Work required. In the listing below, find the line that contains "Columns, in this" and the line that contains "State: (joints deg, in". Quote both and every line between them, exactly, and nothing more.

Input records.
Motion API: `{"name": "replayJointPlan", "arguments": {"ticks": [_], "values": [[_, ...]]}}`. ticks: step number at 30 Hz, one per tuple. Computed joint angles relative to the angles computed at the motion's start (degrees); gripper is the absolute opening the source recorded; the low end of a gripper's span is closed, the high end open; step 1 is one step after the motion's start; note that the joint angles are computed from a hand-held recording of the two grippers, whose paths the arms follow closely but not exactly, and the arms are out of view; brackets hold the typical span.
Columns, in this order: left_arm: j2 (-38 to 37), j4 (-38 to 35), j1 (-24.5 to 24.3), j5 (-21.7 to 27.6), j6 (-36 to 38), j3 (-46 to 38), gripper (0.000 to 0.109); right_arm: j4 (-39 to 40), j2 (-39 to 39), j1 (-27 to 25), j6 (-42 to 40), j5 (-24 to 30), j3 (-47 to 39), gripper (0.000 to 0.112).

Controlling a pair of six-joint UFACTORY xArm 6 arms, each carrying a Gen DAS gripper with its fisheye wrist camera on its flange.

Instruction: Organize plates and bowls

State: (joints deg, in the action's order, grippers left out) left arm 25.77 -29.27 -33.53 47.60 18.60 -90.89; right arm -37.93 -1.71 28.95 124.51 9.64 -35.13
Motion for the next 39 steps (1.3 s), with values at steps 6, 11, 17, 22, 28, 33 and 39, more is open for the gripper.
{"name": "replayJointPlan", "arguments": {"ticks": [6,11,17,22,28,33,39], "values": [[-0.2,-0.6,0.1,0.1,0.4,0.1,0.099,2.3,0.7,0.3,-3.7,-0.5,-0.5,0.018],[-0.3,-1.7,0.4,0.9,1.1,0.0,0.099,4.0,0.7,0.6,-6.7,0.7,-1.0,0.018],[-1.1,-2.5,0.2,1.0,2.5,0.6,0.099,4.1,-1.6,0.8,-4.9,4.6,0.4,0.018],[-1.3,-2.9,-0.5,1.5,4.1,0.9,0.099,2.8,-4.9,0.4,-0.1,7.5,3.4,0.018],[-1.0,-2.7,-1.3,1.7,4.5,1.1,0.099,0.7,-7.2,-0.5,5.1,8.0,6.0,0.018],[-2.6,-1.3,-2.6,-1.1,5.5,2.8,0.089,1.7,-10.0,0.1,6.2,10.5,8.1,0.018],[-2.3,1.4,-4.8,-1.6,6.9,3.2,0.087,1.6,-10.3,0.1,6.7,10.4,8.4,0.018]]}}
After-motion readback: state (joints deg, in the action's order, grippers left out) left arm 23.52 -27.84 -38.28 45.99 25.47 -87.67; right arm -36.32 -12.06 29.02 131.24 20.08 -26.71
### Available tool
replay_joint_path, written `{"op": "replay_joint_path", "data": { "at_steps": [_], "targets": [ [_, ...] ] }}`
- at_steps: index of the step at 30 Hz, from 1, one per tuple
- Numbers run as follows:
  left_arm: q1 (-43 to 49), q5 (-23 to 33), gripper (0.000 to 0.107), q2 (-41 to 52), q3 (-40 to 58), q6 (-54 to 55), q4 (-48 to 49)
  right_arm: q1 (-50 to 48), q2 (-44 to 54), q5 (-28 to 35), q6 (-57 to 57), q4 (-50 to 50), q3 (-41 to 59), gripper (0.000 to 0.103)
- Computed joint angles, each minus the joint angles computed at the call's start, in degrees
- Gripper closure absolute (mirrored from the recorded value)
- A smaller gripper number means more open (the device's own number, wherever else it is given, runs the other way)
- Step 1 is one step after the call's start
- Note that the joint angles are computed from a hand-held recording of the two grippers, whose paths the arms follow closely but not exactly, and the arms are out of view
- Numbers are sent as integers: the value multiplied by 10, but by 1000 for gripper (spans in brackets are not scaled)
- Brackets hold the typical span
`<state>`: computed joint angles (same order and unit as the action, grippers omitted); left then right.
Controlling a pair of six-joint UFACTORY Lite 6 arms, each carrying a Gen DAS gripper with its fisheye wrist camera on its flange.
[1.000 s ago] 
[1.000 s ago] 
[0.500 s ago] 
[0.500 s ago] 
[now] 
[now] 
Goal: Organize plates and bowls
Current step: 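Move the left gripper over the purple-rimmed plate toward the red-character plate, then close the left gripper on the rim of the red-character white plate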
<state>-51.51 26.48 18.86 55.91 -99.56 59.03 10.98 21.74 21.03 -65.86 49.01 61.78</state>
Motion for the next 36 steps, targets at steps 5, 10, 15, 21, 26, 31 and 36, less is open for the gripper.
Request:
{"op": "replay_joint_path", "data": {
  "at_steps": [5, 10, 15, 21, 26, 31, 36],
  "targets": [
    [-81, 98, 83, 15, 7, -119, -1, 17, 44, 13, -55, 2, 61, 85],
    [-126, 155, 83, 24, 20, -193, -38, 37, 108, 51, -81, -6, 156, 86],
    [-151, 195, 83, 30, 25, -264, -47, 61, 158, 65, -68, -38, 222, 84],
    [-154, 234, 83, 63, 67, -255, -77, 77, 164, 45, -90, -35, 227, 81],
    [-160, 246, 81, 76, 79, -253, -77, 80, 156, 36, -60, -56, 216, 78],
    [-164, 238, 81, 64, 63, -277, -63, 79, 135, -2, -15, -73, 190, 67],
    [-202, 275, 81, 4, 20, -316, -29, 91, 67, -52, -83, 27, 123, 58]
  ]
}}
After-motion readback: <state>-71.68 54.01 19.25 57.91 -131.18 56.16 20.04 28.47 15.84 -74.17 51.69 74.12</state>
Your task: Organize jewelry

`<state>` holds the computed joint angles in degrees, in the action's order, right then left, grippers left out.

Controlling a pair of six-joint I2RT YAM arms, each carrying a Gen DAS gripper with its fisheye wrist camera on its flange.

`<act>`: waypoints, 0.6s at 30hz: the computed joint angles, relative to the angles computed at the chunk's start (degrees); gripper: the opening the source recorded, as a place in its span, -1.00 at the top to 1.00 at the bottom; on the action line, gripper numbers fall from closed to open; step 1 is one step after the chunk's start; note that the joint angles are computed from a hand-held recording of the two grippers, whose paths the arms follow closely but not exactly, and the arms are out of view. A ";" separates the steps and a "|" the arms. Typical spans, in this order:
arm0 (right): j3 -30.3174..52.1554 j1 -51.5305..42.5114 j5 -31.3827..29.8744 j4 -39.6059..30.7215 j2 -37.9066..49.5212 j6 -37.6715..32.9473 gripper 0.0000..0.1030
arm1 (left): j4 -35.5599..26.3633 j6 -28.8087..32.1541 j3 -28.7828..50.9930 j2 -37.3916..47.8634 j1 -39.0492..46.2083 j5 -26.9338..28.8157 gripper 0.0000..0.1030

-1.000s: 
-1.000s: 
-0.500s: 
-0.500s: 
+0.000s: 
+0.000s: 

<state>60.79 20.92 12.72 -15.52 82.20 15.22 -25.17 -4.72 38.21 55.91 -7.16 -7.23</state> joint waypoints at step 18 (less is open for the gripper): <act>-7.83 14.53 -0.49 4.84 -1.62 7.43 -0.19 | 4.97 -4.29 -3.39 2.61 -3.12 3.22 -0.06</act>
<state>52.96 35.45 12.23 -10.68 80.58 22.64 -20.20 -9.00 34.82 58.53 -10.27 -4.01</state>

Exercise answer.
Columns, in this order: left_arm: j2 (-38 to 37), j4 (-38 to 35), j1 (-24.5 to 24.3), j5 (-21.7 to 27.6), j6 (-36 to 38), j3 (-46 to 38), gripper (0.000 to 0.109); right_arm: j4 (-39 to 40), j2 (-39 to 39), j1 (-27 to 25), j6 (-42 to 40), j5 (-24 to 30), j3 (-47 to 39), gripper (0.000 to 0.112).

Controlling a pair of six-joint UFACTORY xArm 6 arms, each carrying a Gen DAS gripper with its fisheye wrist camera on its flange.

Instruction: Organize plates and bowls

State: (joints deg, in the action's order, grippers left out) left arm 25.77 -29.27 -33.53 47.60 18.60 -90.89; right arm -37.93 -1.71 28.95 124.51 9.64 -35.13

No additional output is expected for this exercise.